Artists, it is often said live in a world of their own transferring dreams on to canvas. But those seeking realism in theirs get closer not only to their subjects but also to connoisseurs and admirers alike.

There exists artists of different kinds who are not versatile and whose work changes very little. Among the painters who are the subjects of these changes are those who are versatile and modest. Such an artist is Basil Cooray.

Born in Uswatakeiyawa and educated at Uswatakeiyawa Maha Vidyalaya and Gonzalez College, Pamunugama, Basil is a self-made artist. He had received guidance under well-known artists such as Douglas Paul, Dominic Cyril and Stanley Abesinghe.

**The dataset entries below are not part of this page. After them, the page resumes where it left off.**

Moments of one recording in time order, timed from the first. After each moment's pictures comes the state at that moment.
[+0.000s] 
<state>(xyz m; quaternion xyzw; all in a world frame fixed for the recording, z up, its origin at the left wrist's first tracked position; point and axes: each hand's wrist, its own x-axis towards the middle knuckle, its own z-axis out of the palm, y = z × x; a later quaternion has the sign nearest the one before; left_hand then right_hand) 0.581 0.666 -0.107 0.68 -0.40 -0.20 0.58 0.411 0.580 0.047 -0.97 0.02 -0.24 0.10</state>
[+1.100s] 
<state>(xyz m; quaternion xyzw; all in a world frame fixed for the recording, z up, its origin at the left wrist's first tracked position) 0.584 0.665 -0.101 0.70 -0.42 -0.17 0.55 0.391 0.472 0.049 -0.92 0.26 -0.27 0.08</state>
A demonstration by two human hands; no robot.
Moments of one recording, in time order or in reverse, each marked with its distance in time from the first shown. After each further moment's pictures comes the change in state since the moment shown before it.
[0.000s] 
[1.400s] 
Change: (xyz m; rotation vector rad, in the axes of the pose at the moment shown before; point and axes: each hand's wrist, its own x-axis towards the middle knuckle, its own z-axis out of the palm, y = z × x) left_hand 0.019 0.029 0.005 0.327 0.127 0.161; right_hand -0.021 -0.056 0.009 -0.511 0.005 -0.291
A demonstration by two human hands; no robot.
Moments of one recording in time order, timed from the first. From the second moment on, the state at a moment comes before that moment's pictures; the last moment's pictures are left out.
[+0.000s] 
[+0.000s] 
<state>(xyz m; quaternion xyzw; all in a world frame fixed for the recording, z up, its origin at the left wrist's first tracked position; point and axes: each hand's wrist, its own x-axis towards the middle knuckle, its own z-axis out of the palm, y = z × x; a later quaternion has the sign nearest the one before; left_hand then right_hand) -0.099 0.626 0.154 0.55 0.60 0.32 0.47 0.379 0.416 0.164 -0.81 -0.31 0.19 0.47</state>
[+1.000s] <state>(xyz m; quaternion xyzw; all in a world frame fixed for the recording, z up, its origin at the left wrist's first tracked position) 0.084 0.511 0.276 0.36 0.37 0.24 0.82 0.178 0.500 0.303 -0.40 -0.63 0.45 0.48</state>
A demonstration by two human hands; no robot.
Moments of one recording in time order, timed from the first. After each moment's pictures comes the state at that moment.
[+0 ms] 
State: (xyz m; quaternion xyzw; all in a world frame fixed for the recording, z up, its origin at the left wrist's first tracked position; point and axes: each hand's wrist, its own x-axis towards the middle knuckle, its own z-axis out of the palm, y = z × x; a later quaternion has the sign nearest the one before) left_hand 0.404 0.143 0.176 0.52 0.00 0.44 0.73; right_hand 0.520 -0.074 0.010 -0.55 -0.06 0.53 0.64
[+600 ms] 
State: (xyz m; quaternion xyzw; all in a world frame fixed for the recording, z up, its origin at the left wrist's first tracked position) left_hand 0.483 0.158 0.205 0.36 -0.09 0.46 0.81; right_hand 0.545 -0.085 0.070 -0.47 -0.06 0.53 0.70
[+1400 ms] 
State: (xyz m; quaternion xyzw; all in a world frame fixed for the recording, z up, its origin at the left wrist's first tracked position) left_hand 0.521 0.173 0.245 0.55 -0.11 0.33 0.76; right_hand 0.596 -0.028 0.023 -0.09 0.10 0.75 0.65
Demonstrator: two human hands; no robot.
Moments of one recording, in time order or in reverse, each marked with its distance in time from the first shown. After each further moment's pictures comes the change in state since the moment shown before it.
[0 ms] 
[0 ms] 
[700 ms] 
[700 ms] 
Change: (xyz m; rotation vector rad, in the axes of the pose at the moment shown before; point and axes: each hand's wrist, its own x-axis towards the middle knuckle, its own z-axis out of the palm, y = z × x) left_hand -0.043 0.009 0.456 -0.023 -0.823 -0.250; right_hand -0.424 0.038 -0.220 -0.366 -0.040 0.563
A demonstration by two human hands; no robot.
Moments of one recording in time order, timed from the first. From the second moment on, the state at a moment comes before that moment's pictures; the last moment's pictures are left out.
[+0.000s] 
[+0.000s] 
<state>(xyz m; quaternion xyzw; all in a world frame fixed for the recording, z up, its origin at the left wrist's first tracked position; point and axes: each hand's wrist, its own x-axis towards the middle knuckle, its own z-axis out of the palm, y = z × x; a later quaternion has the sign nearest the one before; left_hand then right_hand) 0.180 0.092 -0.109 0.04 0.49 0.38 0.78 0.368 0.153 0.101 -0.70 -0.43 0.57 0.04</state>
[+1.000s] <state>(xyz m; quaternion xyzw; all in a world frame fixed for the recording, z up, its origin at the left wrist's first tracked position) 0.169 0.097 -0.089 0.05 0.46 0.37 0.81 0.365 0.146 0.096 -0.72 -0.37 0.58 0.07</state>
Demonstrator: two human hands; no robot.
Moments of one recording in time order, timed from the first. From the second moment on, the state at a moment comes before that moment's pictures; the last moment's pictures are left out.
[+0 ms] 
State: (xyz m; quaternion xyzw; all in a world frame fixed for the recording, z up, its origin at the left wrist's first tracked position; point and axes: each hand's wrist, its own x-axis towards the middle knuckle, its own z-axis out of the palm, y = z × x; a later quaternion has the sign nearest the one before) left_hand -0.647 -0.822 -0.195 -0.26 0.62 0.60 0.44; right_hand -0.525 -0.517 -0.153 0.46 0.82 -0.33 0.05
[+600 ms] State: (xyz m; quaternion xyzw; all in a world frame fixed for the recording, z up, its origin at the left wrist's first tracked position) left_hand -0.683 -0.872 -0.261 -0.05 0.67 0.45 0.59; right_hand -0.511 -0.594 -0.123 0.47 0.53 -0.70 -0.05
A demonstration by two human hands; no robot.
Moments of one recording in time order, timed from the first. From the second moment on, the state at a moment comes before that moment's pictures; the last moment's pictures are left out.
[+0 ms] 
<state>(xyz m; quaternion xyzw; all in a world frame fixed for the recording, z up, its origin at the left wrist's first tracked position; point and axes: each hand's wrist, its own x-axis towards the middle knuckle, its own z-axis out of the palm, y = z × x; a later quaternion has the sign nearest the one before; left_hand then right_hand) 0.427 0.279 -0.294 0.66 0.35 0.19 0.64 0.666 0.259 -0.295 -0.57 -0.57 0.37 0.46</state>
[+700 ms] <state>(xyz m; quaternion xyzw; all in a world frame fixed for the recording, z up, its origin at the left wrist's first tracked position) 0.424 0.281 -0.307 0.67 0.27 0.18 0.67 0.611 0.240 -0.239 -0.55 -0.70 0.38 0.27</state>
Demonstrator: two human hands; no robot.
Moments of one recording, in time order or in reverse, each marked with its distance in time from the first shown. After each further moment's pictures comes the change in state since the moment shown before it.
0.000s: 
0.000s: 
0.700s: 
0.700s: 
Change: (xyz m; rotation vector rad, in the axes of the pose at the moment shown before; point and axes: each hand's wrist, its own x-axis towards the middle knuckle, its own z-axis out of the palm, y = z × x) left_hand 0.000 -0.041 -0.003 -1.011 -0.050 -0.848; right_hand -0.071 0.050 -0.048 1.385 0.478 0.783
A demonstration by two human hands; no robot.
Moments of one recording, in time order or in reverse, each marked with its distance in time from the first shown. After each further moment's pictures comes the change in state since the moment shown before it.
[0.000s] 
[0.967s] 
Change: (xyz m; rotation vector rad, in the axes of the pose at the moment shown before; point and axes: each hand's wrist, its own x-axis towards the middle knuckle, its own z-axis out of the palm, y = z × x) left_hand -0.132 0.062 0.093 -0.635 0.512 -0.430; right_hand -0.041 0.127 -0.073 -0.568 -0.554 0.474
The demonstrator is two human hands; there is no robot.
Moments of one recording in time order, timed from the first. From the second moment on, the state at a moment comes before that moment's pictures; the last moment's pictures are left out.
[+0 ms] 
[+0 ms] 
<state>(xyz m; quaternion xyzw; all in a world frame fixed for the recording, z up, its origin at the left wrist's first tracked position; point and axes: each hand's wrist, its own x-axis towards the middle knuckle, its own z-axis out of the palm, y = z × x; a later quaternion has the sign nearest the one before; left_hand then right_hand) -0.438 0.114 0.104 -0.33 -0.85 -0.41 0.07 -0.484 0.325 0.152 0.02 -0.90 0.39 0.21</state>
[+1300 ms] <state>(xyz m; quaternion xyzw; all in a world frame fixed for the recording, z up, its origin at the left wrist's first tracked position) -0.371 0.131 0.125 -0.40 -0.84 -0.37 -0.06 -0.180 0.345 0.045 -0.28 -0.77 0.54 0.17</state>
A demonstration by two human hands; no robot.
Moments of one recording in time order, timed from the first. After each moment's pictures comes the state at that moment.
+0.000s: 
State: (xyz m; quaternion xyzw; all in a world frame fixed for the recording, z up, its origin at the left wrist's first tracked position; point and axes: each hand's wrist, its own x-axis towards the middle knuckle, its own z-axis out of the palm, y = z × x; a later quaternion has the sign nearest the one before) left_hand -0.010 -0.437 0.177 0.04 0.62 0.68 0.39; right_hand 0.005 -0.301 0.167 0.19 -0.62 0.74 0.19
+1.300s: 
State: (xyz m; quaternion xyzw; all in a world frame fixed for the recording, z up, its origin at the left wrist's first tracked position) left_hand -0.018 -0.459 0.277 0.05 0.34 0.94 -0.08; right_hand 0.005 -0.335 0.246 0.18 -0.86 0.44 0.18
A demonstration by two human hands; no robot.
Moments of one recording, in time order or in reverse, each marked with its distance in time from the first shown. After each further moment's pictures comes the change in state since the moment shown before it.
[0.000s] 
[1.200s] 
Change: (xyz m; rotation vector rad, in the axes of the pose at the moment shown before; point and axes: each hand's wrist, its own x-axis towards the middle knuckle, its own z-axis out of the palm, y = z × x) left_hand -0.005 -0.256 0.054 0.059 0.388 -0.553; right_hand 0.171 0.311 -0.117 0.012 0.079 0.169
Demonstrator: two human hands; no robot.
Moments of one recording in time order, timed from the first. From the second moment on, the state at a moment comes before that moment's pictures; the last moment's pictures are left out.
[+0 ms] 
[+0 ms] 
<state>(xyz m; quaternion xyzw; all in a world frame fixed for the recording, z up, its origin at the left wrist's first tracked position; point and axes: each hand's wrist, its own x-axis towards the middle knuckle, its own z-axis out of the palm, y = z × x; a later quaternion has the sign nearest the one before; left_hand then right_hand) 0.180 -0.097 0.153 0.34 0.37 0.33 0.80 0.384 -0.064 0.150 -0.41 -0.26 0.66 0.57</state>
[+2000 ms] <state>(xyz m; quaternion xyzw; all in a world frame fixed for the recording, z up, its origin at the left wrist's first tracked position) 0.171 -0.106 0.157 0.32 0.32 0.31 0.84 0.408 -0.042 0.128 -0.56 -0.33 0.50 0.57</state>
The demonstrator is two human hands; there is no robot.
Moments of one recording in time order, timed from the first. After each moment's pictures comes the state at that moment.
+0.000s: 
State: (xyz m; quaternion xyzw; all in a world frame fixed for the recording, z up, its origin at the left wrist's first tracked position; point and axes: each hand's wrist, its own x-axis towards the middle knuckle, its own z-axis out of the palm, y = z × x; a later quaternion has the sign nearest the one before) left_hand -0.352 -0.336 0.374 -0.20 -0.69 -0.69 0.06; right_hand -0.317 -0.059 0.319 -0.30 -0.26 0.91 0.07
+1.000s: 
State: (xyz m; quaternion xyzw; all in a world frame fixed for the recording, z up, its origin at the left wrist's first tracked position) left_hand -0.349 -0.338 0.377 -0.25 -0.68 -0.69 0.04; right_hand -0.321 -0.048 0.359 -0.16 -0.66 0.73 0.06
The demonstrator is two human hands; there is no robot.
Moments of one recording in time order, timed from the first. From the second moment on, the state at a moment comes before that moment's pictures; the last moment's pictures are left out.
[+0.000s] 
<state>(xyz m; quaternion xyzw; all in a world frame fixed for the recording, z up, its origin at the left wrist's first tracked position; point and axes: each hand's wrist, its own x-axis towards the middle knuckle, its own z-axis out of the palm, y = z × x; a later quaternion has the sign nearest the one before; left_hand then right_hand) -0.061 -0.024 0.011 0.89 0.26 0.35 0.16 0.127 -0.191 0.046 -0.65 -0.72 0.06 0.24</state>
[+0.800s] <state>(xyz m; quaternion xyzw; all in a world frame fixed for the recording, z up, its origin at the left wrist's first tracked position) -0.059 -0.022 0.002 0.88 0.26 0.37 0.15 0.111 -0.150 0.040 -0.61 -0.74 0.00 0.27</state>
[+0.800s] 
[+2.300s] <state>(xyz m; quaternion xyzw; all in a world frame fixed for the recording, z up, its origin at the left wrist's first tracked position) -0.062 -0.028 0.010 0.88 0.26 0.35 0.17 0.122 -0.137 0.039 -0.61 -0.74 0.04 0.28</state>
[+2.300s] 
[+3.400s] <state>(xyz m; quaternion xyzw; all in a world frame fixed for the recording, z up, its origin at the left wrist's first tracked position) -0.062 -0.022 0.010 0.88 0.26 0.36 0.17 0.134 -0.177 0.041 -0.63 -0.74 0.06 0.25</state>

From time to time Basil painted landscapes with frank and tasteful felicity with the medium of water-colours and oil to represent Sri Lanka's rural life.

Beautiful as many of his pictures are in which so much of the subject is described by a few delicate, precise lines, some of them enclosing sober monochrome washes, others simply areas of virgin paper or canvas. The splendour of the smiling hills with streches of luscious green paddy fields, the haunting natural beauty of the village became a powerful and lasting influence to provide artistic stimulus to his life. He had a individual style of painting landscapes.

One of his paintings

Basil Cooray

He continues to be inspired by the various cultures that he encounters resulting in the creation of quite a few masterpieces. THe older he grew the more skilful he became not only in the mixture of his colours but also in the texture of his design.

The intensive search and experiments from time to time has resulted in a succession of landscapes done by the use of his finger (not by brush). The occasional flick with the finger in a damp wash can be quite effective for sunlit grass or branches or thatched hut.

Basil has exhibited his works at the National Art Gallery, Colombo, the Lionel Wendt Art Gallery and at the Hermitage Gallery. He has also participated in several group exhibitions: Young Contemporaries (1997, 1998, 1999), Moods and Modes, Nawa Kalakaruwo (2001 and 2002) and Images of Peaceful Life (2002). He has also participated in the International Artist Camp 2002 and 2004 conducted by the George Keyt Foundation.

Basil's paintings adorn reputed institutions such as the President's House, the Hatton National Bank, the Central Bank of Sri Lanka and the Embassy of Sri Lanka in South Africa.

Down to earth, simple and sensitive will be an appropriate description of his personality and character. His art never suffered from the sunset of an outlived inspiration. On the contrary like good wine, it has improved with age.